Virtual threads vs reactive

Spring Boot 3.2 on Java 21 made virtual threads a first-class option for servlet stacks. You can get WebFlux-like concurrency for blocking code—without rewriting to Mono and Flux.

Enable virtual threads (MVC)
spring:
  threads:
    virtual:
      enabled: true

With virtual threads enabled, Tomcat handles each request on a lightweight virtual thread.

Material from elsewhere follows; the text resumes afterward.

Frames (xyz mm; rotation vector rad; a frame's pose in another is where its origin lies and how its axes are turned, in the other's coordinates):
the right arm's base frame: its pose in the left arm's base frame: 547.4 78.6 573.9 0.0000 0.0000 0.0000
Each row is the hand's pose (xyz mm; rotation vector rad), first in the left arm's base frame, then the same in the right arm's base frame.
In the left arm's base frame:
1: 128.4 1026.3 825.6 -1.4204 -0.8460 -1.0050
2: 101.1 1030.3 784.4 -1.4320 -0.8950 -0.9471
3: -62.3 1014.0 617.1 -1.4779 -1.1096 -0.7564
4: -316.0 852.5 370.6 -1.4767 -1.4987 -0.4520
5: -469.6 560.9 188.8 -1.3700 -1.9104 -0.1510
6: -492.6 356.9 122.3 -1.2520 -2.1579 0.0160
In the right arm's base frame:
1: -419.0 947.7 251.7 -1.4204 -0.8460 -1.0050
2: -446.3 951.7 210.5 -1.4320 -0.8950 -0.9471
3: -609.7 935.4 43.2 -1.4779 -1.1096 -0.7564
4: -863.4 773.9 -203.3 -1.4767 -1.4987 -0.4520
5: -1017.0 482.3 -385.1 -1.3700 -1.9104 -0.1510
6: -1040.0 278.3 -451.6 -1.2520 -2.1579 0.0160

Blocking JDBC, HTTP, and sleep no longer pin scarce platform threads—MVC becomes competitive for many I/O-heavy workloads that previously motivated WebFlux adoption.

flowchart LR
  subgraph vt["MVC + virtual threads"]
    T1[vthread 1] --> JDBC[(blocking JDBC)]
    T2[vthread 2] --> HTTP[blocking HTTP]
    T3[vthread 3..N] --> Wait[I/O wait — cheap]
  end
  subgraph rx["WebFlux + Reactor"]
    EL[Event loop] --> Mono[Mono pipeline]
    Mono --> R2DBC[(R2DBC)]
    Mono --> WC[WebClient]
  end

When reactive is still preferred

  • Backpressure — consumer-driven flow control end-to-end (Kafka → process → SSE client)
  • StreamingFlux as first-class response type; incremental parsing of large payloads
  • Full reactive data path — R2DBC, reactive Mongo, reactive Redis already in architecture
  • Gateway / BFF fan-out — compose many outbound calls with declarative operators and unified error handling

Programming model vs scalability tool

Reactive (WebFlux)Virtual threads (MVC)
What it isA programming model — pipelines, operators, typesA JVM threading feature — scalability for blocking code
Code styleMono/Flux, no block()Imperative — familiar loops, JPA, JDBC
DebuggingAsync stack traces, reactor checkpointsConventional thread dumps (virtual thread aware)
Best fitStreaming + backpressure + reactive driversExisting blocking Spring apps seeking throughput
📌 Version Note

Virtual threads require Java 21+. Pin carriers with -Djdk.virtualThreadScheduler.parallelism=N only when tuning under load. Avoid synchronized blocks on hot paths—they pin the virtual thread to a carrier (improving in newer JDKs but still worth profiling).

💡 Pro Tip

Pragmatic hybrid: MVC + virtual threads for your API and JPA layer; WebClient for selective non-blocking outbound calls where you block() at the boundary or use toFuture(). You do not need full WebFlux to benefit from reactive HTTP clients.

🌍 Real World

Netflix, LinkedIn, and others adopted reactive for specific high-throughput pipelines—not as a blanket replacement for every service. Post–Java 21, many greenfield CRUD APIs default to MVC + virtual threads unless streaming is in the requirements doc on day one.